Equal Width versus Equal Height Histograms - Teradata Workload Analyzer

Teradata Workload Analyzer User Guide

Product
Teradata Workload Analyzer
Release Number
16.10
Published
May 2017
Language
English (United States)
Last Update
2018-10-13
dita:mapPath
awa1488824663126.ditamap
dita:ditavalPath
Audience_PDF_include.ditaval
dita:id
B035-2514
lifecycle
previous
Product Category
Teradata Tools and Utilities

A histogram is a vertical bar chart in which the frequency corresponding to a class is represented by the area of a bar (or rectangle) whose base is the class width. The histogram differs from a bar chart in that it is the area of the bar that denotes the value, not the height. However, if the widths of the bars are uniform (that is, equal-width) then only the height need be considered.

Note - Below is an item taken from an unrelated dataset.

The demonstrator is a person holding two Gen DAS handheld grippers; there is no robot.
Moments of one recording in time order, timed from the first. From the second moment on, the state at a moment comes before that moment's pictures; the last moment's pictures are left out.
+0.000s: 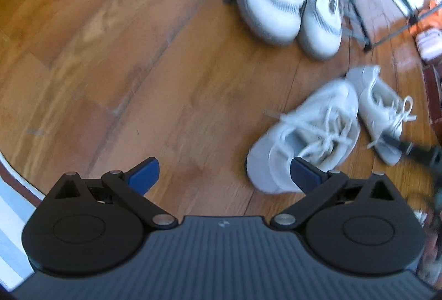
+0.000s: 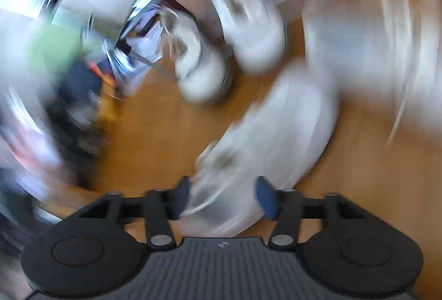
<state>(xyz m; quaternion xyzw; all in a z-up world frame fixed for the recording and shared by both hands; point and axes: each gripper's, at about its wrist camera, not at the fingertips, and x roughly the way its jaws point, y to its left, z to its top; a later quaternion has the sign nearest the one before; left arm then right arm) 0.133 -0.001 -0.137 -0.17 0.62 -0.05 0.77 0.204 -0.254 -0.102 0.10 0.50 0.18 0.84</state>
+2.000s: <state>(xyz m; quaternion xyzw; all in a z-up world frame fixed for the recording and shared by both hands) 0.176 -0.112 -0.177 -0.13 0.63 -0.19 0.74 0.245 -0.344 -0.156 0.22 0.58 0.14 0.77</state>
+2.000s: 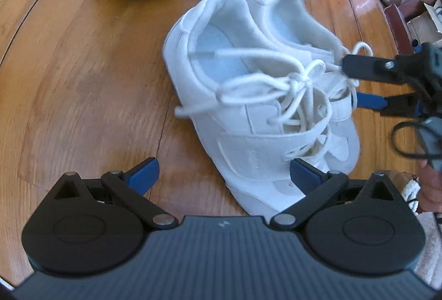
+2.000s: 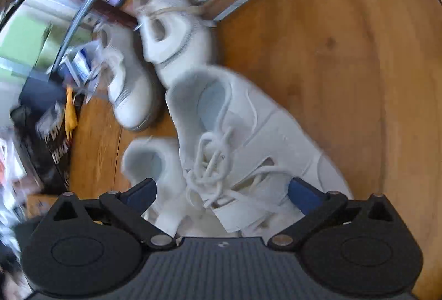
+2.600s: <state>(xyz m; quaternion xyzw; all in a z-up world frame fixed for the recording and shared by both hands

Teradata WA uses both equal-width and equal-height histograms in analyzing the what parameter.

Equal-Width Histograms

An equal-width histogram such as that shown below, divides data into a fixed number of equal-width ranges. The corresponding height of each range represents the number of values falling into that range.

Equal-Width Histogram

For example, suppose that the values in a single column of a 1000-row table range between 1 and 100, and you want to generate a 10-bucket equal-width histogram. (Ranges in histograms are often referred to as buckets.) The buckets would contain the values 1-10, 11-20, 21-30, and so on, where each bucket counts the number of rows falling into its range. For a list of supported analysis parameters, see Supported Analysis Parameters.

Equal-Height Histograms

Equal-width histograms work well when the variation of the data distribution is small. They do not work so well, however, when such variation is large. For example, in the figure above, 95% of the data falls into the first bucket, and the remaining 1% is scattered into 19 buckets, making it difficult to effectively analyze the data.

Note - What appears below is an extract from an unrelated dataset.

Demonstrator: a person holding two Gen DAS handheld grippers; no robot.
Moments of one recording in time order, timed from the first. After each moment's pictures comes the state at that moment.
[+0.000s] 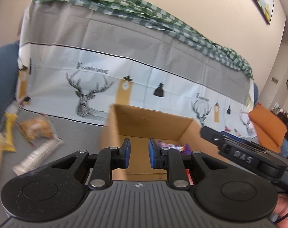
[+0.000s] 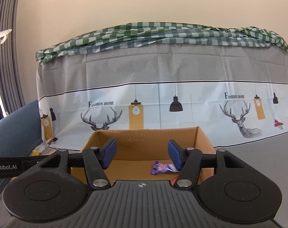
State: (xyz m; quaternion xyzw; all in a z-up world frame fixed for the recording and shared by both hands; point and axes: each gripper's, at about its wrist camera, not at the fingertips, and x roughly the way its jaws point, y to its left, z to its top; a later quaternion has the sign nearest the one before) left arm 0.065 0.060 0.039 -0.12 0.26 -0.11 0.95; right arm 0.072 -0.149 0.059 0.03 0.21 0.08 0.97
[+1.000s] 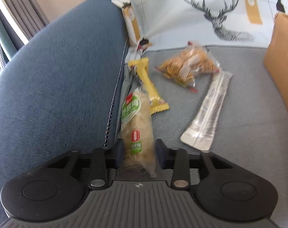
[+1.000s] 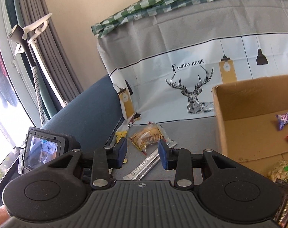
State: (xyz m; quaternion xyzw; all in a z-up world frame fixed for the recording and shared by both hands) left arm 0.122 0.208 -0.073 0.09 0.46 0.16 0.87; right arm 0.074 0.026 0.021 0.13 0.29 0.23 0.92
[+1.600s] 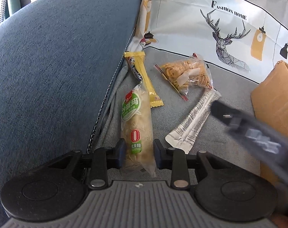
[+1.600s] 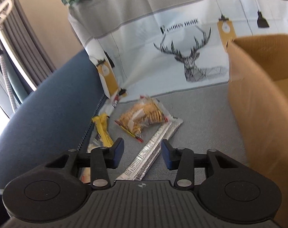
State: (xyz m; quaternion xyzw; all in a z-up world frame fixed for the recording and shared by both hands) left arm 0.115 0.240 -0.057 -0.09 0.47 0.13 0.87; right arm 0.140 0.090 -0.047 0.14 0.38 0.17 0.90
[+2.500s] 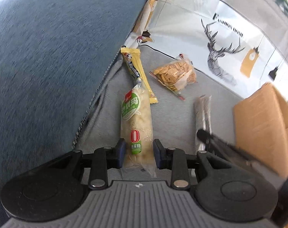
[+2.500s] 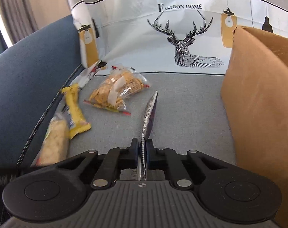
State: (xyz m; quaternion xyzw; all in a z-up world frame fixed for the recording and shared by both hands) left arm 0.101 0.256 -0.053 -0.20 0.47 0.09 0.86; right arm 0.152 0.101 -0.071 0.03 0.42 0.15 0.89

In this situation, an equal-height histogram is the solution, such as that shown in the figure below. Such histograms work well when the variation in data distribution is large. Unlike equal-width histograms, they place the same number of values into each range, so the endpoints of each range are determined by the number of values it contains.

Equal-Height Histogram

The graph isn't as informative as the bin-widths identified on its x-axis. They reveal that not only are the vast majority of data points in the 0–8.41 range, but provide additional insight that the vast majority of queries (80%) consume less than 0.01 CPU secs.

This information is provided in a pop-up dialog box for each equal-height histogram. For instructions on viewing histograms and their data, see Displaying a "What" Parameter Histogram.